City life mixed with religious and racial tensions is the unfortunate rap that has been affixed to Jerusalem in the state of Israel. The truth is far from those extremes on a day to day basis with the wonderful people you’ll meet and interact with while in this iconic city and country. That said, if the aforementioned tensions exist, Jerusalem is (and always has been) at its heart. Three of the world’s major religions trace their roots to this fortress in the “mountains”. Judaism, Christianity and Islam all trace this spot to their “Father Abraham” as the land given of God to him and his posterity.
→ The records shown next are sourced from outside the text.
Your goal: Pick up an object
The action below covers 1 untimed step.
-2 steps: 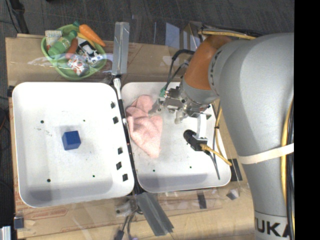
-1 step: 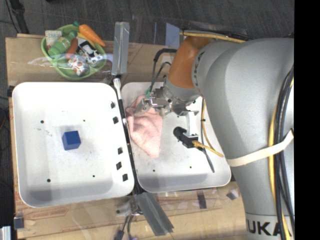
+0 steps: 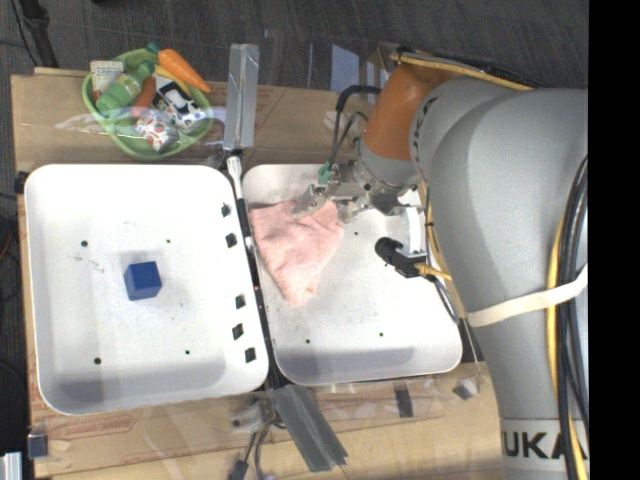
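Note:
A crumpled pink cloth [image 3: 296,245] lies in the right bin [image 3: 400,338], against its left wall. My gripper [image 3: 326,194] is low over the bin's back part, right at the cloth's upper corner, and the cloth reaches up to it there. The orange-banded wrist [image 3: 398,108] rises behind it. A small blue cube [image 3: 143,280] rests alone in the left bin [image 3: 60,228], far from the gripper.
A green bowl [image 3: 128,140] holding a toy carrot and other small items stands behind the left bin. The arm's grey body [image 3: 500,218] covers the right bin's right side. A black fitting [image 3: 396,255] on the arm hangs over the bin floor.

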Available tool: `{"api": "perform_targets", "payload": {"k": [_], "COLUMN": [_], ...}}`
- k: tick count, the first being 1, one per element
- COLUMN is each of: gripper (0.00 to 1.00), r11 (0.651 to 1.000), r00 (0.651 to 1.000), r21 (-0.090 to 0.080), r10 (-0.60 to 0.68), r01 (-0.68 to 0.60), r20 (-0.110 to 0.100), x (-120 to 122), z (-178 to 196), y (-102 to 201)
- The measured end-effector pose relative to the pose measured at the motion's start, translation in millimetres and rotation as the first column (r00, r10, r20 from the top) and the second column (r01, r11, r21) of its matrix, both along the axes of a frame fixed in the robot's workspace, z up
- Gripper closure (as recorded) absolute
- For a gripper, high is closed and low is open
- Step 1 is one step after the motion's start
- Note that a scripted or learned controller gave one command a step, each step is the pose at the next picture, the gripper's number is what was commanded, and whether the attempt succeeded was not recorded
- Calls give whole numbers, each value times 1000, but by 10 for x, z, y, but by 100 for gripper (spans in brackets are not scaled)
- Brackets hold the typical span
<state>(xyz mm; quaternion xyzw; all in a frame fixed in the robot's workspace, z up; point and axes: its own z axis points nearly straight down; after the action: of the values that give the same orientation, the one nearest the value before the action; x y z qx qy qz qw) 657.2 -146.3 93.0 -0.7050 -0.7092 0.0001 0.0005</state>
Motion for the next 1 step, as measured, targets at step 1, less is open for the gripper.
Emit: {"api": "perform_targets", "payload": {"k": [1], "gripper": [0], "r11": [981], "r00": [981], "r21": [2], "r10": [193], "r01": [-193], "r20": [-2], "x": [-141], "z": [-2], "y": [-496]}}
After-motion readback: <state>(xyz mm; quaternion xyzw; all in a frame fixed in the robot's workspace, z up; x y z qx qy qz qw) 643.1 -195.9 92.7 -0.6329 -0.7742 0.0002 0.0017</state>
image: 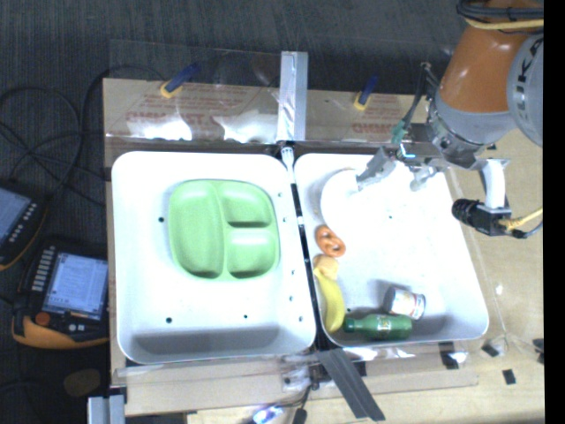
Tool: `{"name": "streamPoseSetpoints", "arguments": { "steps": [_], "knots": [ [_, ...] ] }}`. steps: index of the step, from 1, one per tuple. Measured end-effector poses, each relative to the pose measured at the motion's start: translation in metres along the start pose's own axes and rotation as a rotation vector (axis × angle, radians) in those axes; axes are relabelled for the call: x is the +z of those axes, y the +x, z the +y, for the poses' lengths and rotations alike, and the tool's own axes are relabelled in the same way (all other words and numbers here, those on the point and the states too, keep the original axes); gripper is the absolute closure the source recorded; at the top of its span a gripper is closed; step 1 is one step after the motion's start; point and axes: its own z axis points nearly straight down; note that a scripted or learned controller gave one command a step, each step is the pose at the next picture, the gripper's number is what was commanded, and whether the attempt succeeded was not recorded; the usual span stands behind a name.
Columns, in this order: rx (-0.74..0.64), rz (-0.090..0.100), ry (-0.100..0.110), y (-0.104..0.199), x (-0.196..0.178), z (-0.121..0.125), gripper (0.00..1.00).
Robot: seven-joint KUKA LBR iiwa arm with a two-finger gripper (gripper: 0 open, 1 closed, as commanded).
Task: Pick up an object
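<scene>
Two bins. Left bin (132, 263): one green tray (222, 228). Right bin (459, 272): one pretzel (329, 241), one banana (330, 296), one bottle (378, 326), one can (407, 303), grouped at 7 o'clock. Tool (395, 171) at 12 o'clock, fingers spread, holding nothing.

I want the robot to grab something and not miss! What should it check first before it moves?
1. Things to pick are in the right bin: ok. A green bottle, banana, pretzel and small can lie there.
2. Tool is over that bin: ok, near its far edge.
3. Tool is above an object: not ok, they lie nearer the front.
4. Tool carries nothing: ok, nothing between its fingers.
5. Objects have room around them: not ok, bottle, can and banana crowd together.
6. Green tray is out of the way: ok, in the left bin.
</scene>
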Motion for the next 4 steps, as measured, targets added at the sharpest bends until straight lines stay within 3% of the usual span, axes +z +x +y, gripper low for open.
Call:
{"name": "streamPoseSetpoints", "arguments": {
  "steps": [1, 2, 3, 4],
  "knots": [
    [-0.056, 0.000, 0.000, -0.076, 0.104, -0.043, 0.00],
    [-0.221, 0.000, -0.002, -0.112, 0.082, -0.031, 0.00],
    [-0.285, 0.002, 0.000, -0.092, 0.148, -0.105, 0.00],
    [-0.244, 0.003, 0.000, -0.041, 0.145, -0.112, 0.00]
  ]
}}
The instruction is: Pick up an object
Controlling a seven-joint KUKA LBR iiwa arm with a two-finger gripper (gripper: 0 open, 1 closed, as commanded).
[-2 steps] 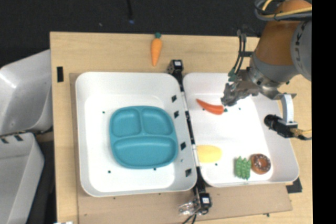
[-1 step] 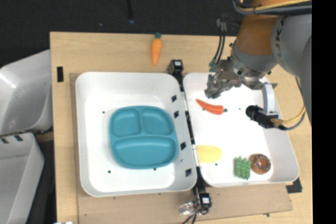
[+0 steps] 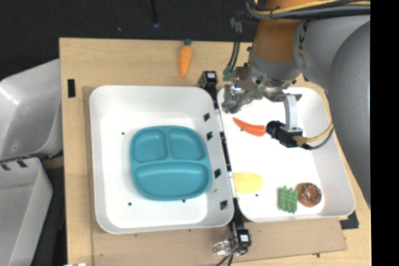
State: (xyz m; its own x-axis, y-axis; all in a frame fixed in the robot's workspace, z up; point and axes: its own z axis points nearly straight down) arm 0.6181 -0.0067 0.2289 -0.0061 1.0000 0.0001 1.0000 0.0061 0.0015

In the “old city”, one could spend all day people-watching at the Western Wall (especially on a celebratory Sabbath Friday evening), become happily “lost” wandering and shopping in the streets of the Jewish or Muslim or Christian Quarters, or become engulfed in combing the fabled quarters for ancient history and remains. Atop all other options while in Jerusalem, as with most who come to these storied streets, Jerusalem is a magnet for people of faith. While in town, people of faith take time to reverence such sights as:

  • “The Temple Mount” (Mt. Moriah) which is also the location of Islamic holy shrines and mosques (The Dome of the Rock and Al Aqsa respectively).
  • Gethsemane, The Garden Tomb and The Church of the Holy Sepulchre (sacred locations to Christians worldwide as the locations of the suffering and salvation of Jesus Christ).
  • Hezekiah’s Tunnel (of Old Testament era fame) wherein water was brought into the city millennia ago.
  • Take in a modern concert at the Center for Near Eastern Studies (

Concert Tickets – BYU Jerusalem Center Tickets are free; however, you are invited to make a donation after each concert. Your entire donation is given to the performers

. . . and the list goes on and on . . .

Israel is like no other place I’ve been on earth. Its diversity of peoples, geographies, cultures, languages, foods and experiences seem never ending. Many feel this location to be the navel of the earth and it’s plain to see why. This land, considered holy by so many across the globe, is truly a “world apart”. Though it shares a geographical likeness with a modern sibling in Salt Lake City, Utah, it offers its own ancient and storied past with a host of regions and adventures that make it an obligatory destination for any serious traveler.